» Work instruction
Please copy exactly the part of the records below that opens with the line containing "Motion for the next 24" and closes with the line containing "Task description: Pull", leaving out any pictures.

» Data supplied
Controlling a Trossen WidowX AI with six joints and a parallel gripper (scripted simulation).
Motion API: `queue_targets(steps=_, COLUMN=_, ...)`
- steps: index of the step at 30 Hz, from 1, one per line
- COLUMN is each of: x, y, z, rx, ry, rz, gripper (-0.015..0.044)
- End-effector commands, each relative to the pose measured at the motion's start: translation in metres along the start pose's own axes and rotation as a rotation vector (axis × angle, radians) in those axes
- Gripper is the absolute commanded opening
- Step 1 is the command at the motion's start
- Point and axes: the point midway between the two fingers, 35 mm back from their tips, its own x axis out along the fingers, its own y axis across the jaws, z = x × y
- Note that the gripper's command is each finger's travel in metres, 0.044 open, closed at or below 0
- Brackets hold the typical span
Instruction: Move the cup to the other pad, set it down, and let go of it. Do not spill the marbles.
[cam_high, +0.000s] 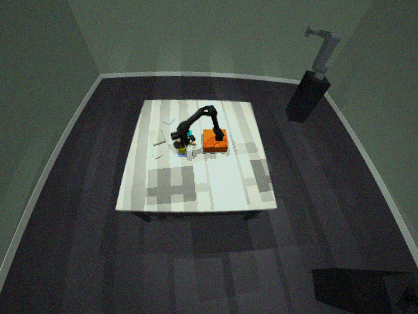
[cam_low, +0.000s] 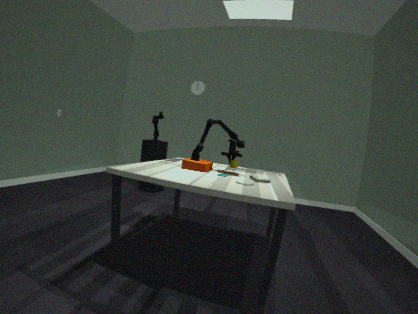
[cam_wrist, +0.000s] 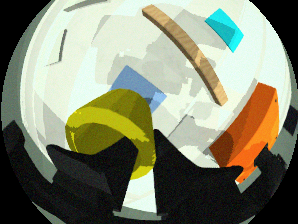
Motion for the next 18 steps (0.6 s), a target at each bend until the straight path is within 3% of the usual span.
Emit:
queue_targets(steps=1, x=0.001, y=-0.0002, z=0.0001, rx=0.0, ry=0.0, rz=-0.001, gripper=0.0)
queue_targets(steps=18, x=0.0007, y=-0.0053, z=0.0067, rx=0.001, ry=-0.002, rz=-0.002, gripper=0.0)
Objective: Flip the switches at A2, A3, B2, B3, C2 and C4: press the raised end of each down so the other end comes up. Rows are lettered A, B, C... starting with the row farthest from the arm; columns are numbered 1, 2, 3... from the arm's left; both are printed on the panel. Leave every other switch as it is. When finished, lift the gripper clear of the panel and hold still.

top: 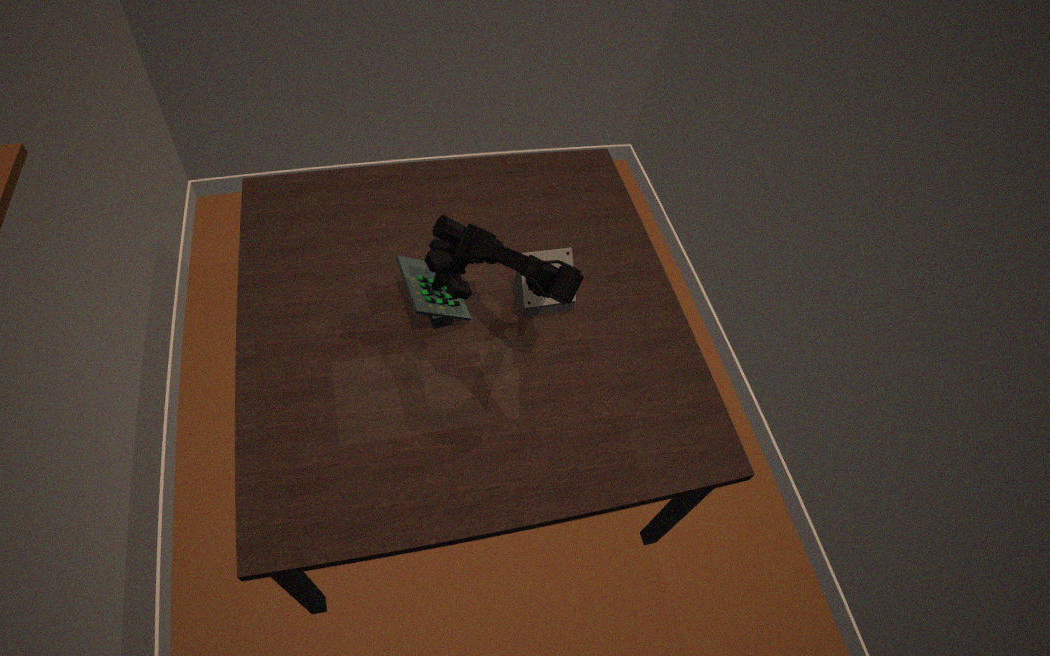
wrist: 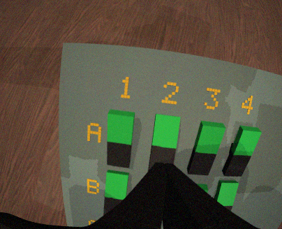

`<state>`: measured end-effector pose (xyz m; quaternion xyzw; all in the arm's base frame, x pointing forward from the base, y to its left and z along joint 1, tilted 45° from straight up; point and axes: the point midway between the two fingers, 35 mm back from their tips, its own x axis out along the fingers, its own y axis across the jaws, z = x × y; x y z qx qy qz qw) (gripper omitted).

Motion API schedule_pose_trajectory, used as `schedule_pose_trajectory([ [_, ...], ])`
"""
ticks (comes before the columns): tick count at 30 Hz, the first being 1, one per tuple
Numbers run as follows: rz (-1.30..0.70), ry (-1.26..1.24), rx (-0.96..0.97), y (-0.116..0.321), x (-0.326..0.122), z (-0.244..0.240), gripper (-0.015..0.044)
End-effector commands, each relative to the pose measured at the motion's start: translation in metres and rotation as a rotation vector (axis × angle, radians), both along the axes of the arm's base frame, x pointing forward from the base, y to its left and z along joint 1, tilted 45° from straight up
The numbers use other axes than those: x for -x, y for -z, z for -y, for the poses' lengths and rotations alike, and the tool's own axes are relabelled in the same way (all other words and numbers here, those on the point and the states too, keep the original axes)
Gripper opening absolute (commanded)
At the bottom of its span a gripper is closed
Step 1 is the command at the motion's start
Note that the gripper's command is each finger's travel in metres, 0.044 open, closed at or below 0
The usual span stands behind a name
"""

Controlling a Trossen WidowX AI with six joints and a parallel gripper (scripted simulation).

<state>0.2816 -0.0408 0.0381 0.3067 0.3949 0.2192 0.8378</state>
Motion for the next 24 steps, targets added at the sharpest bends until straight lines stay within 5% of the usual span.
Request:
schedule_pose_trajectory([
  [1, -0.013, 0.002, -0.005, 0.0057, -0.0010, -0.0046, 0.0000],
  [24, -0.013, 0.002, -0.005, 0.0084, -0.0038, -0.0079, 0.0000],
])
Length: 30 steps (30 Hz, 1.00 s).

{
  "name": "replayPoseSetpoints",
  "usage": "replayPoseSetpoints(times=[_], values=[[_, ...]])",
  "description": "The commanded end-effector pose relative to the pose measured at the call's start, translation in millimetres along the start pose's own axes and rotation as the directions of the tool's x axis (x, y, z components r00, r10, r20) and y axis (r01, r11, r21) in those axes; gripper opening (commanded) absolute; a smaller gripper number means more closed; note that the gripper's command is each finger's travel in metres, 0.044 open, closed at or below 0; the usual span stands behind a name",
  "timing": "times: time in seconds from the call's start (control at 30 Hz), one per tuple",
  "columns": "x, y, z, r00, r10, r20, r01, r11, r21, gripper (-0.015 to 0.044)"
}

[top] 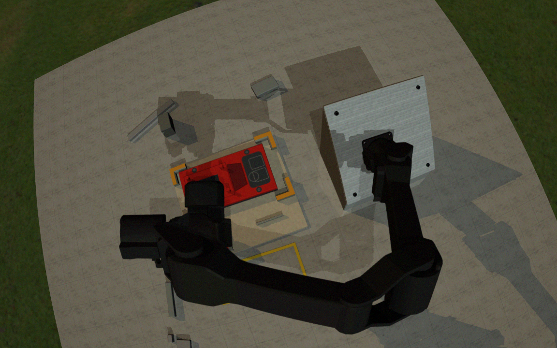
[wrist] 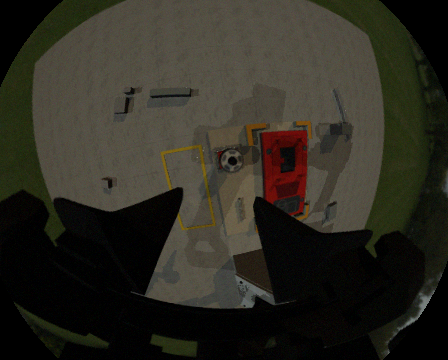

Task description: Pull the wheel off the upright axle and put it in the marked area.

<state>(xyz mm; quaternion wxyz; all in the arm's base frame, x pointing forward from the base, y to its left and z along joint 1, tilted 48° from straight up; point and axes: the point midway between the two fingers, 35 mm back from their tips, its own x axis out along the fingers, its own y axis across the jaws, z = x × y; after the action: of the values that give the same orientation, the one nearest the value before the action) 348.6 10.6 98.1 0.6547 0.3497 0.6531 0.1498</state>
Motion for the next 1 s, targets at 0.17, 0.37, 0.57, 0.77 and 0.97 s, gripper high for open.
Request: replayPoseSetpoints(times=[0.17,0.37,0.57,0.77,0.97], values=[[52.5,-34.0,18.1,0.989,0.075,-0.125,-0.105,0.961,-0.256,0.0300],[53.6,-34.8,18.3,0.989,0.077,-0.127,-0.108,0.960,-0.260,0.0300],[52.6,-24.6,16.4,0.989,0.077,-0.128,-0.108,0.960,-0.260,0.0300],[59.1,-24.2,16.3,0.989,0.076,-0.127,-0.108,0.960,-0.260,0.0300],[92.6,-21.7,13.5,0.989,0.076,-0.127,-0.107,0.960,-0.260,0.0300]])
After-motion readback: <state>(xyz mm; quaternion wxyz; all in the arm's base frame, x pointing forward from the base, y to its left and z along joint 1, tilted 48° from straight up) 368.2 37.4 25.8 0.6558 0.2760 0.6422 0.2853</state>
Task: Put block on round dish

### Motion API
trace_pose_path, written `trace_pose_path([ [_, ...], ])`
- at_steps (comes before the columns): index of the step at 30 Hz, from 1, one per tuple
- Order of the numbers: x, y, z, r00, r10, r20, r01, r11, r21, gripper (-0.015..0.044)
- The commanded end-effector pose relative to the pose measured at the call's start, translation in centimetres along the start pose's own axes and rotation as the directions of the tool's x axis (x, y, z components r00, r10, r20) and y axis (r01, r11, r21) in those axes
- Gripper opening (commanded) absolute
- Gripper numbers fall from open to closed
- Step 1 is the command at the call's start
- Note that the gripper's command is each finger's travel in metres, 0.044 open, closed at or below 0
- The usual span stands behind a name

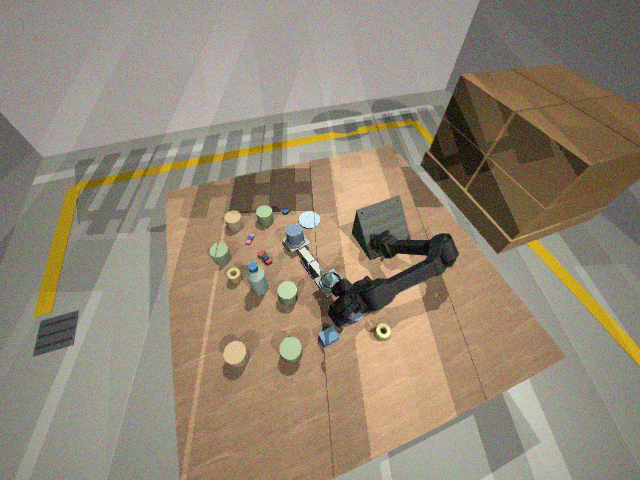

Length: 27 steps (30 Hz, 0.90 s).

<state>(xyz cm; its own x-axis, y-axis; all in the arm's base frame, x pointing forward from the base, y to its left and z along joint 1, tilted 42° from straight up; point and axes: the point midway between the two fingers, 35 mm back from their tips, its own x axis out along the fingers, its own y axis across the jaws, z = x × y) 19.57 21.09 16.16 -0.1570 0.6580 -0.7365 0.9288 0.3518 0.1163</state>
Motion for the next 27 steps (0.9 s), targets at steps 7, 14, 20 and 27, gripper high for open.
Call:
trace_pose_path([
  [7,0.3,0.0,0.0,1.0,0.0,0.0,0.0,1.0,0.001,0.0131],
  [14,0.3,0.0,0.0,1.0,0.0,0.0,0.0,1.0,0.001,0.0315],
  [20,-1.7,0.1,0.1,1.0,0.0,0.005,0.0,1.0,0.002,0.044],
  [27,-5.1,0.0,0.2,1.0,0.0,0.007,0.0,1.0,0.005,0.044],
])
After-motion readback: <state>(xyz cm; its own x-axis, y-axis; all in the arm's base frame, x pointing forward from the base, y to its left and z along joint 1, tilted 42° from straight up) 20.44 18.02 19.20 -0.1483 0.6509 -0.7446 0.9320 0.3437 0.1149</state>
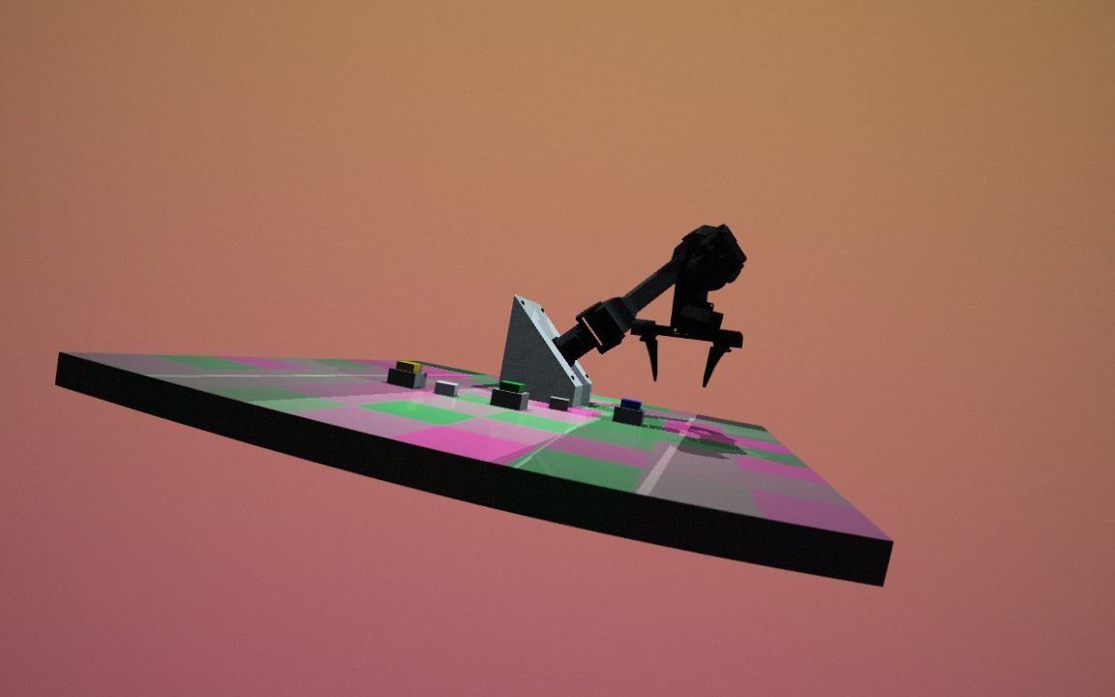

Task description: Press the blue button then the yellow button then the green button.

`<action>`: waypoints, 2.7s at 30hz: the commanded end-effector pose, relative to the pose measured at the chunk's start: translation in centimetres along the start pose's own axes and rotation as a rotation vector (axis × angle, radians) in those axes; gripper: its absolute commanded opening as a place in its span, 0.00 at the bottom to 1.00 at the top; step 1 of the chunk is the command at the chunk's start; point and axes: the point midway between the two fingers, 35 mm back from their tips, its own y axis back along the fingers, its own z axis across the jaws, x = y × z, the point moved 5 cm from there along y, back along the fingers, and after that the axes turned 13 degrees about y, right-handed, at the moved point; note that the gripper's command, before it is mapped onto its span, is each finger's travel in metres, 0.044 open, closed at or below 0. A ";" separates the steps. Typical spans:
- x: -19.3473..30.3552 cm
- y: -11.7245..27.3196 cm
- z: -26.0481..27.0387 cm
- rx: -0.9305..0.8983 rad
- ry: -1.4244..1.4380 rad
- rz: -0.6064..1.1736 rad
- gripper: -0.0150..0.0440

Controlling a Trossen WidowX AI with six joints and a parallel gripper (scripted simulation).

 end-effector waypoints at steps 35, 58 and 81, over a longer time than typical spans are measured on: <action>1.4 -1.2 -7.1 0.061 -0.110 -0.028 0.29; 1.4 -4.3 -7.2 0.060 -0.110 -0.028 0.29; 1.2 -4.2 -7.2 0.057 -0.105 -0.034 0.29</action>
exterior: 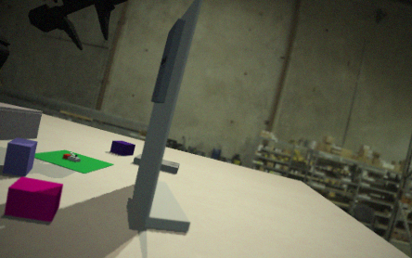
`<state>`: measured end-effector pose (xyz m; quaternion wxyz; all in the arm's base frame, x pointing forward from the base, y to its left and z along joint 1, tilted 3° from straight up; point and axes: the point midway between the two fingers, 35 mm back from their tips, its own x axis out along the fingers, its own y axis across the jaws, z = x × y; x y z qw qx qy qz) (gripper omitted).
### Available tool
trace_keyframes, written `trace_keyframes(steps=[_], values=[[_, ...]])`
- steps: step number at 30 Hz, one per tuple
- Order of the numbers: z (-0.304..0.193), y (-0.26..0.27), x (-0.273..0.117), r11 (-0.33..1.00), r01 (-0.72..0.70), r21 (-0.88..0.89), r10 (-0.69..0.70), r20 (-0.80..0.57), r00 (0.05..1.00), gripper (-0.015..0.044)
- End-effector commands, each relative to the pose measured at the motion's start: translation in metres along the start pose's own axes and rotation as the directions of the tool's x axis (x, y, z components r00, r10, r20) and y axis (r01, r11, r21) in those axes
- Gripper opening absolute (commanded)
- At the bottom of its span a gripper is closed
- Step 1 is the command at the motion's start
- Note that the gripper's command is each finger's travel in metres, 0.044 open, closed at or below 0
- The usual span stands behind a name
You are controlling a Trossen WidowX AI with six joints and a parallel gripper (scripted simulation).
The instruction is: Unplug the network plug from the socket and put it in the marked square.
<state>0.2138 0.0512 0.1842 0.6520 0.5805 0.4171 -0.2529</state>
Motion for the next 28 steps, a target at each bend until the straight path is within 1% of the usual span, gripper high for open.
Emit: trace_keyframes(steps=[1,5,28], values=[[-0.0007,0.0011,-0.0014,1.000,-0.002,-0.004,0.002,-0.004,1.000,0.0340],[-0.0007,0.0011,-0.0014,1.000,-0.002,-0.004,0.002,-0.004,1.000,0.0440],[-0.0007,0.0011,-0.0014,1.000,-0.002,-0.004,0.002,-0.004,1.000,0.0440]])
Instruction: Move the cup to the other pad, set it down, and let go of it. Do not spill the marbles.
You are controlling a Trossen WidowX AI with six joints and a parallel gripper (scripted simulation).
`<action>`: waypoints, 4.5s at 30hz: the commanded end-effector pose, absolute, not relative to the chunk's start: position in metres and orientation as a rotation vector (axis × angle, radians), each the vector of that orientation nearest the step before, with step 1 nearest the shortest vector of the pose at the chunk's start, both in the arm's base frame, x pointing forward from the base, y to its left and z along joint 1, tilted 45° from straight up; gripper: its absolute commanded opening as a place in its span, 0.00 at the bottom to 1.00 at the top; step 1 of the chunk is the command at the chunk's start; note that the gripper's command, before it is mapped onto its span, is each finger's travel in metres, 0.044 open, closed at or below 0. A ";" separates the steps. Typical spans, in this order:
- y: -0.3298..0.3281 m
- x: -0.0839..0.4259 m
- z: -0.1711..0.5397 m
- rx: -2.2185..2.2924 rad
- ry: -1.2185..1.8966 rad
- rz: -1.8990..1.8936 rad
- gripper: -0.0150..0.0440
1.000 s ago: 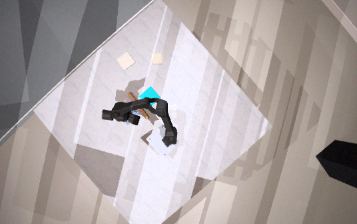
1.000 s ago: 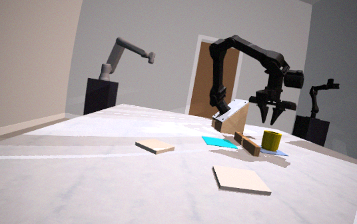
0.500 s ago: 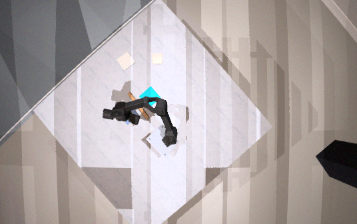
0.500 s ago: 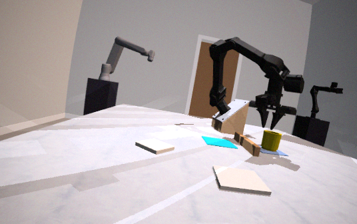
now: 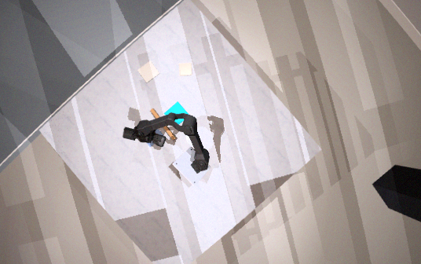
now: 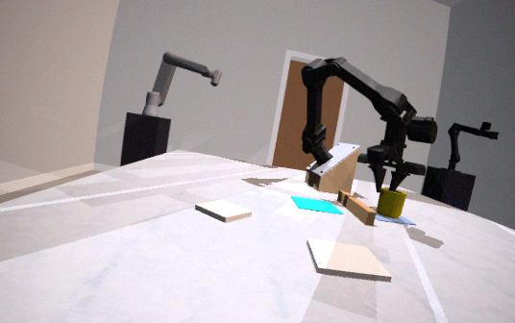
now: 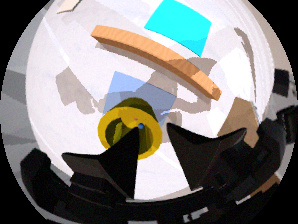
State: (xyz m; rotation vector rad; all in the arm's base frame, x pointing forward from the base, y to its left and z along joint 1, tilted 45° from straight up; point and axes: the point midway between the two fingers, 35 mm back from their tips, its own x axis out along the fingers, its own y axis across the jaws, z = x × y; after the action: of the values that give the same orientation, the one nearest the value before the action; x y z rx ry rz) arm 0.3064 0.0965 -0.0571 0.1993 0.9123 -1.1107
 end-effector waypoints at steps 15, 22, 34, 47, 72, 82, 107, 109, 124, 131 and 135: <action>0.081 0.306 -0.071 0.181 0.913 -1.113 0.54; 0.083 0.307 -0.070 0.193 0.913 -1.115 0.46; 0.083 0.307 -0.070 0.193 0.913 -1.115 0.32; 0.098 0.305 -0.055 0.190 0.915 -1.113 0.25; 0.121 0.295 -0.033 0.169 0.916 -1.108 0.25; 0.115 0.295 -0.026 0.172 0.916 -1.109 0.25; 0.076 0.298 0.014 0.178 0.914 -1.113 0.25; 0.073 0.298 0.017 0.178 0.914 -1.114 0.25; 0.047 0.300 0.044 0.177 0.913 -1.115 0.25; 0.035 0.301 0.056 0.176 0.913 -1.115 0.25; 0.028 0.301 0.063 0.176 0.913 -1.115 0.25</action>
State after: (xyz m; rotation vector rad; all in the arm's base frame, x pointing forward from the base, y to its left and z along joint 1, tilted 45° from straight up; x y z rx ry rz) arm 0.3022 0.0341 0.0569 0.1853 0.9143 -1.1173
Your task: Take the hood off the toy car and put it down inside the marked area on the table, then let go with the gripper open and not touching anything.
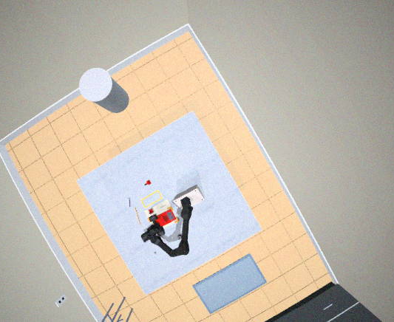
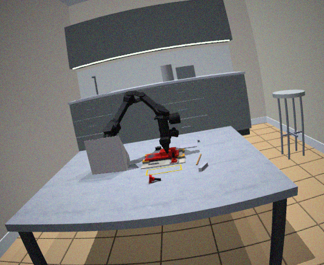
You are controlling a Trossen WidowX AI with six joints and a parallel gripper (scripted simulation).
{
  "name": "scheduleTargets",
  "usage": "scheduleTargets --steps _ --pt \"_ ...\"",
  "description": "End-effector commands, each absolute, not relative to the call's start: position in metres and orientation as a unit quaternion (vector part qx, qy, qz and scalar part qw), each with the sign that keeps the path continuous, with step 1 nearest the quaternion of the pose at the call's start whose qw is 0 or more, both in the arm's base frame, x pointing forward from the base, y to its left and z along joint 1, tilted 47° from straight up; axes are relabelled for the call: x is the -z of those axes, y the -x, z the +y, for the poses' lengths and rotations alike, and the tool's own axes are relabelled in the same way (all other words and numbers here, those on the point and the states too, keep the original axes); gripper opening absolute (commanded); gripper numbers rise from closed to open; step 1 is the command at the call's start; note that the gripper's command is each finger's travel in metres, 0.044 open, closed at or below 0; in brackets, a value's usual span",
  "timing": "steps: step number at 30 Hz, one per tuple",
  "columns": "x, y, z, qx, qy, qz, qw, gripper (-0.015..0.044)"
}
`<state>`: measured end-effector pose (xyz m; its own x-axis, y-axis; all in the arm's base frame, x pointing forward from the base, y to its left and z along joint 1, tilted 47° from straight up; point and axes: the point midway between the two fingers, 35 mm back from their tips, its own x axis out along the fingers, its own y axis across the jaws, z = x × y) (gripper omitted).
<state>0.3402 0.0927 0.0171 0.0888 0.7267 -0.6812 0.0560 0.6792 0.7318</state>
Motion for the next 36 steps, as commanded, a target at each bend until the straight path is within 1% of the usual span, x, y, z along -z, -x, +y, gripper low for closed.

» Result for this task
Motion for the next 24 steps, targets added at the sharpest bends until straight lines stay within 5% of the usual span.
Request:
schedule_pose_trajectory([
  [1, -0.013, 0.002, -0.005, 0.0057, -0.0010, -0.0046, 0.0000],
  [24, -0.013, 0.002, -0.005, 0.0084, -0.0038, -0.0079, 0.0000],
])
Length: 30 steps (30 Hz, 1.00 s).

{
  "name": "replayPoseSetpoints",
  "usage": "replayPoseSetpoints(times=[_], values=[[_, ...]])",
  "description": "The commanded end-effector pose relative to the pose measured at the call's start, translation in millimetres along the start pose's own axes and rotation as the directions of the tool's x axis (x, y, z components r00, r10, r20) and y axis (r01, r11, r21) in those axes; gripper opening (commanded) absolute; a smaller gripper number means more closed; note that the gripper's command is each finger's travel in metres, 0.044 open, closed at or below 0; the usual span stands behind a name",
  "timing": "times: time in seconds from the call's start (control at 30 Hz), one per tuple",
  "columns": "x, y, z, r00, r10, r20, r01, r11, r21, gripper (-0.015 to 0.044)"
}

[top] 
[wrist] 

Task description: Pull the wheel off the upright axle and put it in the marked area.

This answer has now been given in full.